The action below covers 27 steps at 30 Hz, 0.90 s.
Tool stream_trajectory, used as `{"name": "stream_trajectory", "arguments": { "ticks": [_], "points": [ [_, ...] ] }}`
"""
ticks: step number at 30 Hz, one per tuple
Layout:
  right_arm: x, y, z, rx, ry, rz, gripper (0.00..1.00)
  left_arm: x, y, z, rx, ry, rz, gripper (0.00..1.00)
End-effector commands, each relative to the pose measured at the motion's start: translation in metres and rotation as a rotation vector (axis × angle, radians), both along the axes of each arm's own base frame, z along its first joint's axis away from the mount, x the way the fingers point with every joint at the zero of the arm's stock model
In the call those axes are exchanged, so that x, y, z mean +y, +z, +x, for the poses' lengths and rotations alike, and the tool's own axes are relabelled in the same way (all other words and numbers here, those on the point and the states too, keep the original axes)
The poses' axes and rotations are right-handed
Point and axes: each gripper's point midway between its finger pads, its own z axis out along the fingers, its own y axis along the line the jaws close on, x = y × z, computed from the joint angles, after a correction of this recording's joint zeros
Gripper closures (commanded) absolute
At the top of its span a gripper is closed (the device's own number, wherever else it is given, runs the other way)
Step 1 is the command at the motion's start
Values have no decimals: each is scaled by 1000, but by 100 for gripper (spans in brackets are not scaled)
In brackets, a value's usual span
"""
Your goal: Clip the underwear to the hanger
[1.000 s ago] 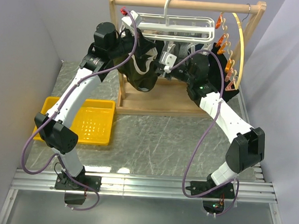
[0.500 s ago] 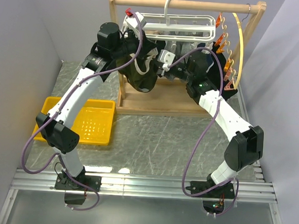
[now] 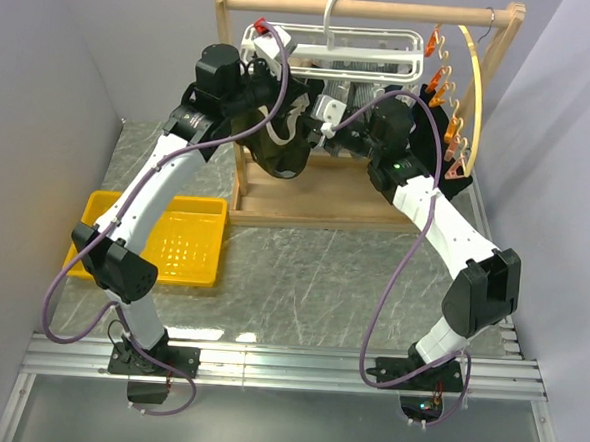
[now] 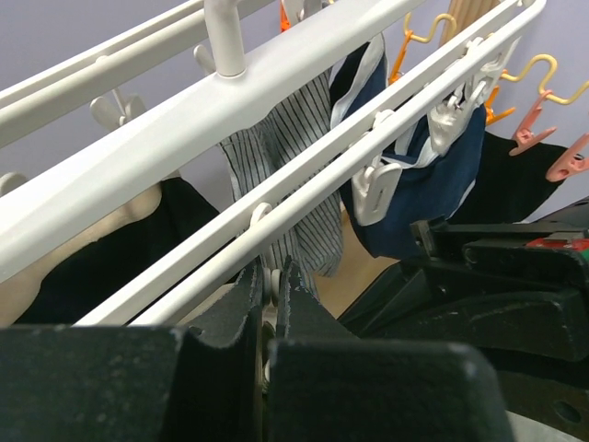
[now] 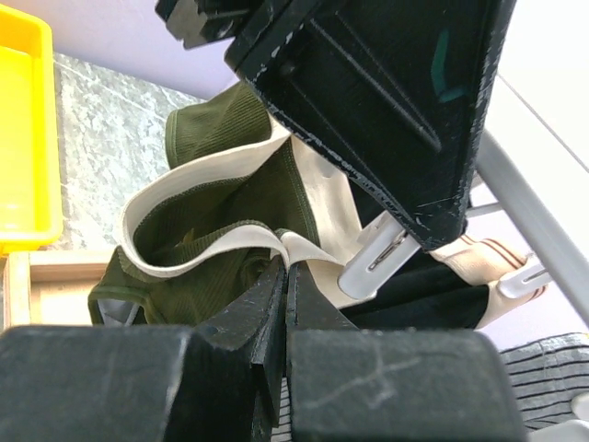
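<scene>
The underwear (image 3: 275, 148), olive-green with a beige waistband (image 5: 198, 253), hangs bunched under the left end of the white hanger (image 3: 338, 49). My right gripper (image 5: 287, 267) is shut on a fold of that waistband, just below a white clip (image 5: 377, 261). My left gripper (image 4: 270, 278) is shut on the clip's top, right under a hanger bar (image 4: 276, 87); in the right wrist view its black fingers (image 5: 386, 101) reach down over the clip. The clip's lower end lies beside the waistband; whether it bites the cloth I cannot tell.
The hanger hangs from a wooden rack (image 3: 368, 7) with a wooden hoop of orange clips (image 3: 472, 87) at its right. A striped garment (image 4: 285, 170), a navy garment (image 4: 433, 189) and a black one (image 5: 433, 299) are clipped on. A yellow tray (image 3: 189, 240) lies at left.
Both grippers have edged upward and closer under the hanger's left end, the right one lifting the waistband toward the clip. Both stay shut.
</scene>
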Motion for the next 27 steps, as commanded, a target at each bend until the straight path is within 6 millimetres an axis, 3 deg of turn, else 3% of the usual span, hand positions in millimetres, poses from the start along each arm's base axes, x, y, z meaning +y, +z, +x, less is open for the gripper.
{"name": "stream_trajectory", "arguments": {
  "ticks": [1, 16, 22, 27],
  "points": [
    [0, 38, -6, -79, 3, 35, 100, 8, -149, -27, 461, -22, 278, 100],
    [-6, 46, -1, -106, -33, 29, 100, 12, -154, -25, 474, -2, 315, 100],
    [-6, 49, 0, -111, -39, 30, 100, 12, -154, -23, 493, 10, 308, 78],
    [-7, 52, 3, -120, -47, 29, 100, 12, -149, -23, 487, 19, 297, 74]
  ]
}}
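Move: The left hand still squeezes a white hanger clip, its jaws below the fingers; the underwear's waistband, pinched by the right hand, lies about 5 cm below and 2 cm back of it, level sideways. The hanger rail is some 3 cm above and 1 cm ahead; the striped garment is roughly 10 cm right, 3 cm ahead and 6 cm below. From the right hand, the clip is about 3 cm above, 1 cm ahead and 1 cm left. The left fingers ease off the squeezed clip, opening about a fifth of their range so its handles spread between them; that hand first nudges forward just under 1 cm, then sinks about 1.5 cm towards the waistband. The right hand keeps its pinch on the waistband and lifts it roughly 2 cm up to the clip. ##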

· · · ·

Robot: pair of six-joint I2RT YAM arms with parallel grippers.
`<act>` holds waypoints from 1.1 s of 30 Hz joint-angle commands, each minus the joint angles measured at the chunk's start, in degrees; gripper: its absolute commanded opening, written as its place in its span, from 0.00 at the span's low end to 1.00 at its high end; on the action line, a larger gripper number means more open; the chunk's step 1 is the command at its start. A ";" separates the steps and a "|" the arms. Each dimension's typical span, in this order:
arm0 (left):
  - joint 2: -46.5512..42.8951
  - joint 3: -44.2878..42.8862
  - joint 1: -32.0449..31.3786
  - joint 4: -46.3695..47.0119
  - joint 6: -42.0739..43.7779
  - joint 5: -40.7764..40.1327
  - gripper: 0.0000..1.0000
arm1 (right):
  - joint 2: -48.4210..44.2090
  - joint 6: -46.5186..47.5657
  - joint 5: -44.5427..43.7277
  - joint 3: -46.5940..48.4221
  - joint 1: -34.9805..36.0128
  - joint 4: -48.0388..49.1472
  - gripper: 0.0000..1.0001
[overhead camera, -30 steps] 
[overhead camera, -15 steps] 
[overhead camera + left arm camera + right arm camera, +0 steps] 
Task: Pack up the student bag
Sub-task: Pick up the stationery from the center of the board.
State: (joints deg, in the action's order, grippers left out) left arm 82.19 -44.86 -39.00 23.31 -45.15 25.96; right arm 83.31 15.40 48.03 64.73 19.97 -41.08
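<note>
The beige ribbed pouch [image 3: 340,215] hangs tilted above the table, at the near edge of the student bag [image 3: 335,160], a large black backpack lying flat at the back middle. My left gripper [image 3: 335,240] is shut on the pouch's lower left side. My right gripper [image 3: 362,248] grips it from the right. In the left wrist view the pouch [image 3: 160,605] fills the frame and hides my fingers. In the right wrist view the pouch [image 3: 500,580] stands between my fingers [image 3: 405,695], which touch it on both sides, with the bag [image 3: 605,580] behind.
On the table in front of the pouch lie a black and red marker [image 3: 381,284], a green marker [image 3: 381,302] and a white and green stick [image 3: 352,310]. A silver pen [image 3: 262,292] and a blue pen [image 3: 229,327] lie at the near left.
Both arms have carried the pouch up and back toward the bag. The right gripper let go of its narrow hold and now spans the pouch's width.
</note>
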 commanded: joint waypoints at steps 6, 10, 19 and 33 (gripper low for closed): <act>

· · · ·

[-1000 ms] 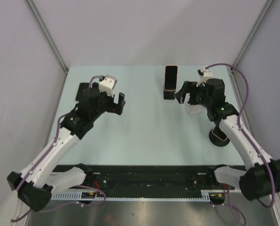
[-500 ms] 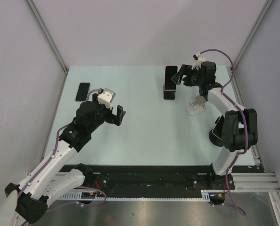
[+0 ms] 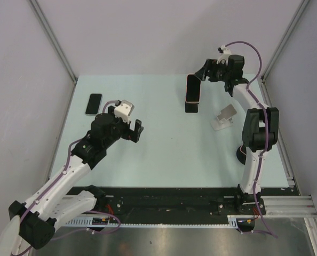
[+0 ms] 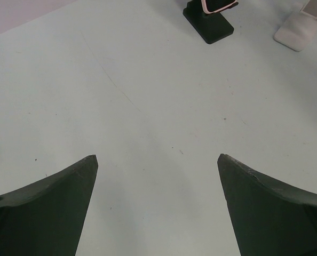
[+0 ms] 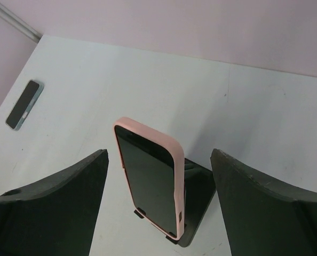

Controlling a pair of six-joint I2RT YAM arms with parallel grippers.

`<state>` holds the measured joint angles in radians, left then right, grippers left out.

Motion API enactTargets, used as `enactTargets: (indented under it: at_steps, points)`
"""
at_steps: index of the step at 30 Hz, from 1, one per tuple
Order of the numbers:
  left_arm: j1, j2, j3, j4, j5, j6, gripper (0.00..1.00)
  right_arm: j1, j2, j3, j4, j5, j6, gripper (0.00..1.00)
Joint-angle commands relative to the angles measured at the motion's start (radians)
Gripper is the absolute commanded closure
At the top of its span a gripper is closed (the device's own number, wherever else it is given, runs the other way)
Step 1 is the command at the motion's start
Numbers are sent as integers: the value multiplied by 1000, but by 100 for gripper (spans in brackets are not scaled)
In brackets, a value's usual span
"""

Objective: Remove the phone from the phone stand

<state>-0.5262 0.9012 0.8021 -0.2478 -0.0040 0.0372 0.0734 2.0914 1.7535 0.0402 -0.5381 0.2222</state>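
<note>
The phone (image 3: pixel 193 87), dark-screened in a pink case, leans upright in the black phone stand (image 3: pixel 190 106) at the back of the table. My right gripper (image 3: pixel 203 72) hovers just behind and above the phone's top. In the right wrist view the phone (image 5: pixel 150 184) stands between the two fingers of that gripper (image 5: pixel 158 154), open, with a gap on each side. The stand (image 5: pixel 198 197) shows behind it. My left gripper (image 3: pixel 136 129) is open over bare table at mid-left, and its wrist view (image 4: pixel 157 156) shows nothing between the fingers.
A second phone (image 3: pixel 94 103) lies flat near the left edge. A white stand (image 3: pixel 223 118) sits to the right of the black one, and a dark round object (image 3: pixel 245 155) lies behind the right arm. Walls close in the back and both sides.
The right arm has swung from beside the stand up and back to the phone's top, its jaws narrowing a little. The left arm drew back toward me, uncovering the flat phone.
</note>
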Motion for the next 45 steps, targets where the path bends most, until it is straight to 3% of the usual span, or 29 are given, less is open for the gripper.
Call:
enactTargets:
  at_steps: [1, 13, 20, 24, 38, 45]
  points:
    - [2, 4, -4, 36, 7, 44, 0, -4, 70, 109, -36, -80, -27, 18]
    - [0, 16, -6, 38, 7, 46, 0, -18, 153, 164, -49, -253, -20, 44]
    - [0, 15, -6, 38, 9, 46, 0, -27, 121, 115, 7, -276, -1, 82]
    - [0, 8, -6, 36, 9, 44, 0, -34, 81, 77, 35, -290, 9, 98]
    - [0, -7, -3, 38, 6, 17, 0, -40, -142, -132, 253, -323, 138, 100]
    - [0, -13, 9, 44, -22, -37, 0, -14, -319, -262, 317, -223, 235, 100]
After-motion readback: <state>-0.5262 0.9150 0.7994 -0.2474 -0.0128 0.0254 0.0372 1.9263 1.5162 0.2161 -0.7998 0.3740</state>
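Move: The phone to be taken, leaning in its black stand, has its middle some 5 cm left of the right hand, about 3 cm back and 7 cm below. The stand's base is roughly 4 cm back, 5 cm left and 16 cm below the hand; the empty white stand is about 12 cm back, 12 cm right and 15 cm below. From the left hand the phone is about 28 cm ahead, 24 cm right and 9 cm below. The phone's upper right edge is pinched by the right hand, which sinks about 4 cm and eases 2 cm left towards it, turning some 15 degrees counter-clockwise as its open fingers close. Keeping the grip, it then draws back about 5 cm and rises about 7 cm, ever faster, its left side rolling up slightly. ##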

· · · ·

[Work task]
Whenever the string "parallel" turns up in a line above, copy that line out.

[Worked solution]
Robot: pair of six-joint I2RT YAM arms with parallel grippers.
Controlling a pair of six-joint I2RT YAM arms with parallel grippers.

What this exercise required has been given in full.